© 2004 Heron Publishing—Victoria, Canada
Boron retranslocation in Scots pine and Norway spruce
Tarja Lehto (1, 2), Anu Lavola (1, 3), Riitta Julkunen-Tiitto (3) and Pedro J. Aphalo (1, 4)
1. University of Joensuu, Faculty of Forestry, P.O. Box 111, 80101 Joensuu, Finland / 2. Corresponding author (tarja.lehto@joensuu.fi) / 3. University of Joensuu, Department of Biology, P.O. Box 111, 80101 Joensuu, Finland / 4. University of Jyväskylä, Department of Biological and Environmental Science, P.O. Box 35, 40351 Jyväskylä, Finland / Received December 5, 2003; accepted January 26, 2004; published online July 1, 2004
Summary
We previously traced 10B-enriched boric acid from shoots to roots to demonstrate the translocation of boron (B) in Scots pine (Pinus sylvestris L.) and Norway spruce (Picea abies (L.) Karst.) seedlings. To gain a more detailed understanding of B translocation, we sought: (1) to demonstrate B retranslocation
directly, by showing that foliar-applied 10B is located in the new growth after dormancy; and (2) to assess whether shoot-applied B affects growth in the long term.
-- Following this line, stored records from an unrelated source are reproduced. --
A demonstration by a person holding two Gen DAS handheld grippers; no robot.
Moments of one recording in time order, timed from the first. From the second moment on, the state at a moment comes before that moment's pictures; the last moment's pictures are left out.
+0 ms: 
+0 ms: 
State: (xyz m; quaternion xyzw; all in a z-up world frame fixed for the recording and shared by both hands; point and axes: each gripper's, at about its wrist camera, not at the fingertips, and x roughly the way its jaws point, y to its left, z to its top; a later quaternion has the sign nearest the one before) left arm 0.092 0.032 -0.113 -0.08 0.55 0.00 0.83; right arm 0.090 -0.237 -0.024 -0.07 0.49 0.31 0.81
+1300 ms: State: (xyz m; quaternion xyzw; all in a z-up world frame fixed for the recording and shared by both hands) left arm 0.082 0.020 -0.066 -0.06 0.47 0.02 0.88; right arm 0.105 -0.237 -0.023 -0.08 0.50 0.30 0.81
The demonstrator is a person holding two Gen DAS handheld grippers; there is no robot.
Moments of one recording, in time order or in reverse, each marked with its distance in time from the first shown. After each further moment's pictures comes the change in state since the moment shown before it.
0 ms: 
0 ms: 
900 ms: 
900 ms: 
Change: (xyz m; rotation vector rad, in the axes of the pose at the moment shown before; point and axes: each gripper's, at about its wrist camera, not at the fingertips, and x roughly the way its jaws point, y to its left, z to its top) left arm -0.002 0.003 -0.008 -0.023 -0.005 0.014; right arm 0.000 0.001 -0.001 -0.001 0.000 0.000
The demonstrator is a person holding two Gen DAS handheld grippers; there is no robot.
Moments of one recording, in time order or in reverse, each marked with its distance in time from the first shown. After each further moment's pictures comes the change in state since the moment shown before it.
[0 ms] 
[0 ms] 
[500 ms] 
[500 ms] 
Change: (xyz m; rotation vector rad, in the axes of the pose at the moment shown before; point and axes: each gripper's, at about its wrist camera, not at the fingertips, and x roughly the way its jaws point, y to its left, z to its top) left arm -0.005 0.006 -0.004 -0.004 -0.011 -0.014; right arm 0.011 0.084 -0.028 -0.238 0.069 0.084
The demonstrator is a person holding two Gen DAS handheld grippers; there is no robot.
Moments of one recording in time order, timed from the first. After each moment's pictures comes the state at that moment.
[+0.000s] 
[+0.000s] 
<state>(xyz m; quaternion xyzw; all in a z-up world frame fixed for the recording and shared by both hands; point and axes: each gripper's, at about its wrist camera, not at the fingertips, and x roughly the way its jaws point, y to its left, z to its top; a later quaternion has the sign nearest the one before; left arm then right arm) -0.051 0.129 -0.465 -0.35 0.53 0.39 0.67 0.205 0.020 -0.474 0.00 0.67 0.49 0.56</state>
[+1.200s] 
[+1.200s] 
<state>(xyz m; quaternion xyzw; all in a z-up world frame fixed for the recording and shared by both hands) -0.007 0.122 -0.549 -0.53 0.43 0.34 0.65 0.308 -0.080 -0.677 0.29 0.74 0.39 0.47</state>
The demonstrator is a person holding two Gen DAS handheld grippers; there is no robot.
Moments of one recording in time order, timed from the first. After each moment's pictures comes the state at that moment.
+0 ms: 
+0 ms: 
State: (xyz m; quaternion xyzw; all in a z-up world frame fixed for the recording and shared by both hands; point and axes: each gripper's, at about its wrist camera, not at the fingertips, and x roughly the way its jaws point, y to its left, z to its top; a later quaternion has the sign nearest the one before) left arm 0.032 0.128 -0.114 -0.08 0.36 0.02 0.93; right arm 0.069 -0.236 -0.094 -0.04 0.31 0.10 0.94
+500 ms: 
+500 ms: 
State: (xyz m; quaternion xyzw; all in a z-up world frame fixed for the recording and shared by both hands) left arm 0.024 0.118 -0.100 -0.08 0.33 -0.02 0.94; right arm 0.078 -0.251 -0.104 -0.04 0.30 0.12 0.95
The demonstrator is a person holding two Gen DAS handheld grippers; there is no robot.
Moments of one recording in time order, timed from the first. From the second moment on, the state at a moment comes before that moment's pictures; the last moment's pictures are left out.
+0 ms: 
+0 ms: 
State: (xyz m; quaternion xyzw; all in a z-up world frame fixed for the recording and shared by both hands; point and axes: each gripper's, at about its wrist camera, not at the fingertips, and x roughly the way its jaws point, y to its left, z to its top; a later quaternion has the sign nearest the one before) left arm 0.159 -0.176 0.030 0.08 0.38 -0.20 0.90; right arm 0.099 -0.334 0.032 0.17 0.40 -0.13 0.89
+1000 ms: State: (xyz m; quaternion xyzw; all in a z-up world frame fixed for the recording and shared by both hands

We applied 10B-enriched boric acid to needles of Scots pine and Norway spruce seedlings. After a dormancy period and 9 weeks of growth,
small but significant increases in the 10B isotope were found in the new stem and needles of both species. In Scots pine, the total B concentration of the new stem
was also increased. Both species contained polyols, particularly pinitol and inositol. Boron–polyol complexes may provide
a mechanism for mobilizing B in these species.
To determine the long-term effects of applied B, seedlings were grown for two growing seasons after the application of 10B to shoots. In Norway spruce, the proportion of 10B in the root systems and current needles of the harvest year was slightly higher than in the controls, and in Scots pine
root systems, marginally so. The B treatment had no effect on growth of Norway spruce seedlings. In Scots pine seedlings,
the B treatment caused a 33% increase in total dry mass and significantly increased the number of side branches.
Keywords:
mineral nutrients, Picea abies, Pinus sylvestris, stable isotopes.